Listed entries.
__________________________________________________
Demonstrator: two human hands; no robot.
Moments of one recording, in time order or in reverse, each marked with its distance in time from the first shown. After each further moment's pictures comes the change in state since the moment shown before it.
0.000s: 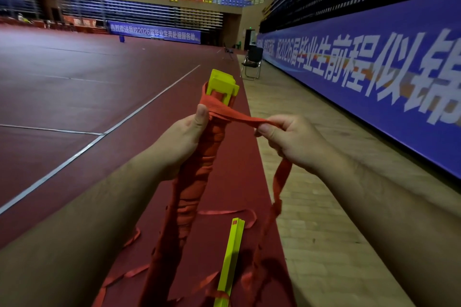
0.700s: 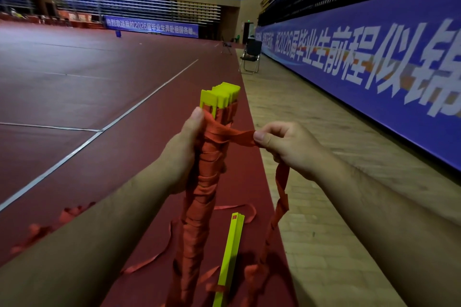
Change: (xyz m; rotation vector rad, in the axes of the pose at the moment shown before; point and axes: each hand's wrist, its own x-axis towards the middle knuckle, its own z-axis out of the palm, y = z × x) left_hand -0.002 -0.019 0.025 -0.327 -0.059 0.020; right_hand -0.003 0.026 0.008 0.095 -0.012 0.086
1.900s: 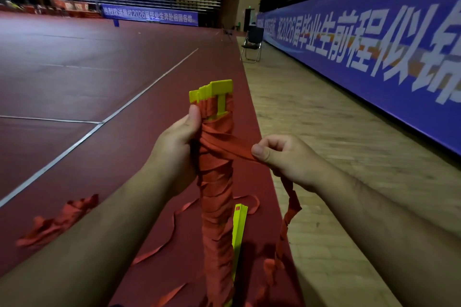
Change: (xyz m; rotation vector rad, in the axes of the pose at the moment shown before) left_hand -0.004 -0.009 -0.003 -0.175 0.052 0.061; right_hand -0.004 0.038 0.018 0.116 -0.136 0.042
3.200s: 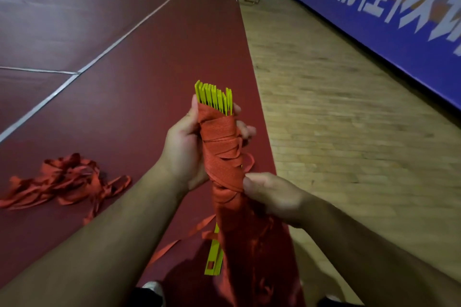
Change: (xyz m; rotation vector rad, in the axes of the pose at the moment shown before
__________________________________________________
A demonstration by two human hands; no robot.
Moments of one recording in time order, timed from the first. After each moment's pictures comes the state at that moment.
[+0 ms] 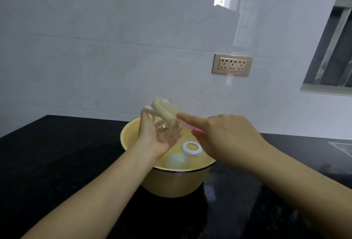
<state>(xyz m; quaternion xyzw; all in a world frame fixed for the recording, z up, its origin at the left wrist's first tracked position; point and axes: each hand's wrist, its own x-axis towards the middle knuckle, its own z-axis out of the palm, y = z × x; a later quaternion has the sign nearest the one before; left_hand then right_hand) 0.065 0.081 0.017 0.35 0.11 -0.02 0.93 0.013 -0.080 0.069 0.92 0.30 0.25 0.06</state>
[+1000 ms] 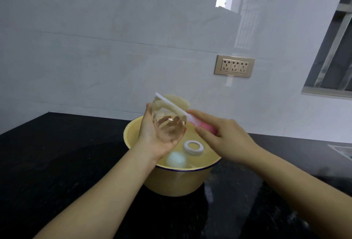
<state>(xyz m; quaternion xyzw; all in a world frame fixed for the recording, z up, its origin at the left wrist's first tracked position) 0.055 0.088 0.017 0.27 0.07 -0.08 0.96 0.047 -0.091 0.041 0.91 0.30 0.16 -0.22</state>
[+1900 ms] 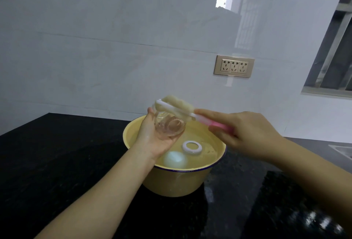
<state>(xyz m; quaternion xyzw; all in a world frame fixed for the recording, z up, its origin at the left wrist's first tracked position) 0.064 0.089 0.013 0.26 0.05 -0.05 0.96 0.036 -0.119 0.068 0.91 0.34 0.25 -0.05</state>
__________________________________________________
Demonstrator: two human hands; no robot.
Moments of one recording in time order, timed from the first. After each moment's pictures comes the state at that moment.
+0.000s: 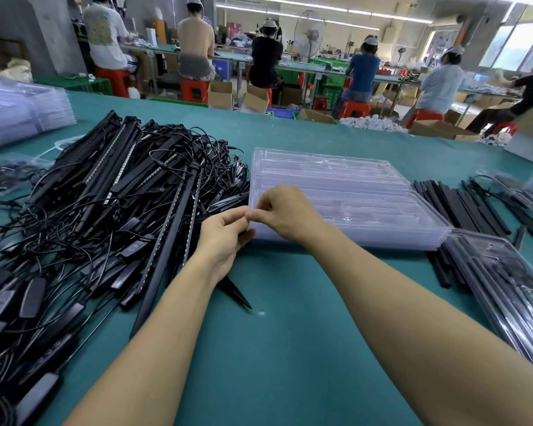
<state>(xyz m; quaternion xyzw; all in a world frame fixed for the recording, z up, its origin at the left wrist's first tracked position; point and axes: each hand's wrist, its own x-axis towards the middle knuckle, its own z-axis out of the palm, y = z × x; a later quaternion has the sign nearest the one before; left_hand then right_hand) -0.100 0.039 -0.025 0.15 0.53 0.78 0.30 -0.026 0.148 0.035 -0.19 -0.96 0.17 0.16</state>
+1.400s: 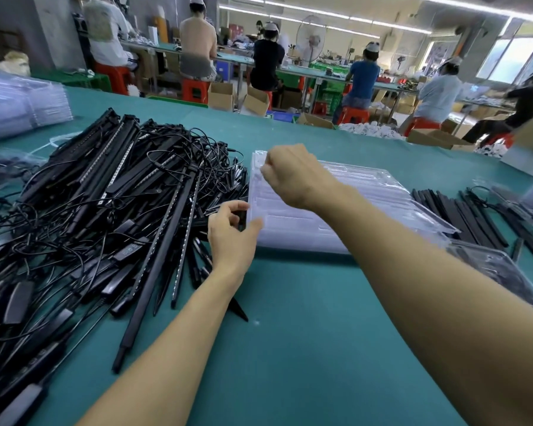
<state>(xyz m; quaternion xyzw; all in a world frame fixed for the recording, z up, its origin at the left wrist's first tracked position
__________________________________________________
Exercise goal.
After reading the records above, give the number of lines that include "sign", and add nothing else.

Your solution.
2